(WHAT YOU WILL DO):
Word for word, print every entry below.

--- RECORDS SHOWN Enclosed Below ---

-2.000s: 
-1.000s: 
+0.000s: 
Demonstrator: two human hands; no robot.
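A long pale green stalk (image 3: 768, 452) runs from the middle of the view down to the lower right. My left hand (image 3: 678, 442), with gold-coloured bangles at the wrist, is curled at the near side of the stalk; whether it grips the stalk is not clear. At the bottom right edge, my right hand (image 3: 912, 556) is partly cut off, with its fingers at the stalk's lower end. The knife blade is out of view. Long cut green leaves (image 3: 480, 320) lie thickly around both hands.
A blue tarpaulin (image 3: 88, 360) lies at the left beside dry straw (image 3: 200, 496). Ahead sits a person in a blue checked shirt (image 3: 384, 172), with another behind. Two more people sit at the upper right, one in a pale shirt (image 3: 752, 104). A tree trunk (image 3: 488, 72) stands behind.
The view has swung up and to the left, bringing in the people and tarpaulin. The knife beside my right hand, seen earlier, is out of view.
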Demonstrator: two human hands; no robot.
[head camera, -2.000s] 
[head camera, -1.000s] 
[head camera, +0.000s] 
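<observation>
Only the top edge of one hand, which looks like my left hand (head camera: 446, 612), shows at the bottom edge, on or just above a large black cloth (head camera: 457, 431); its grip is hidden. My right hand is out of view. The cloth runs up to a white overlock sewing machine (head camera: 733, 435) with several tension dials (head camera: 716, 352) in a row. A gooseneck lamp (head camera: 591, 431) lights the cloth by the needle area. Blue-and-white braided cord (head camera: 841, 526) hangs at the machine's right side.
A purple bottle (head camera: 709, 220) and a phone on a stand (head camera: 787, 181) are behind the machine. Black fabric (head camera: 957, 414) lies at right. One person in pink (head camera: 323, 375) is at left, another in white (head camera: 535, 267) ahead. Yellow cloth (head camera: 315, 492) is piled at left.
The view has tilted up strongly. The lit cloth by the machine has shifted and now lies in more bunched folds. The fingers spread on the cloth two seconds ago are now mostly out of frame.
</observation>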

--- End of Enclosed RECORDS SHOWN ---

(ANSWER TO THE EXERCISE):
-2.000s: 
-1.000s: 
+0.000s: 
Demonstrator: two human hands; no robot.
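A long pale green stalk (image 3: 768, 452) runs from the middle of the view down to the lower right. My left hand (image 3: 678, 442), with gold-coloured bangles at the wrist, is curled at the near side of the stalk; whether it grips the stalk is not clear. At the bottom right edge, my right hand (image 3: 912, 556) is partly cut off, with its fingers at the stalk's lower end. The knife blade is out of view. Long cut green leaves (image 3: 480, 320) lie thickly around both hands.
A blue tarpaulin (image 3: 88, 360) lies at the left beside dry straw (image 3: 200, 496). Ahead sits a person in a blue checked shirt (image 3: 384, 172), with another behind. Two more people sit at the upper right, one in a pale shirt (image 3: 752, 104). A tree trunk (image 3: 488, 72) stands behind.
The view has swung up and to the left, bringing in the people and tarpaulin. The knife beside my right hand, seen earlier, is out of view.
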Demonstrator: two human hands; no robot.
[head camera, -2.000s] 
[head camera, -1.000s] 
[head camera, +0.000s] 
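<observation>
Only the top edge of one hand, which looks like my left hand (head camera: 446, 612), shows at the bottom edge, on or just above a large black cloth (head camera: 457, 431); its grip is hidden. My right hand is out of view. The cloth runs up to a white overlock sewing machine (head camera: 733, 435) with several tension dials (head camera: 716, 352) in a row. A gooseneck lamp (head camera: 591, 431) lights the cloth by the needle area. Blue-and-white braided cord (head camera: 841, 526) hangs at the machine's right side.
A purple bottle (head camera: 709, 220) and a phone on a stand (head camera: 787, 181) are behind the machine. Black fabric (head camera: 957, 414) lies at right. One person in pink (head camera: 323, 375) is at left, another in white (head camera: 535, 267) ahead. Yellow cloth (head camera: 315, 492) is piled at left.
The view has tilted up strongly. The lit cloth by the machine has shifted and now lies in more bunched folds. The fingers spread on the cloth two seconds ago are now mostly out of frame.
</observation>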

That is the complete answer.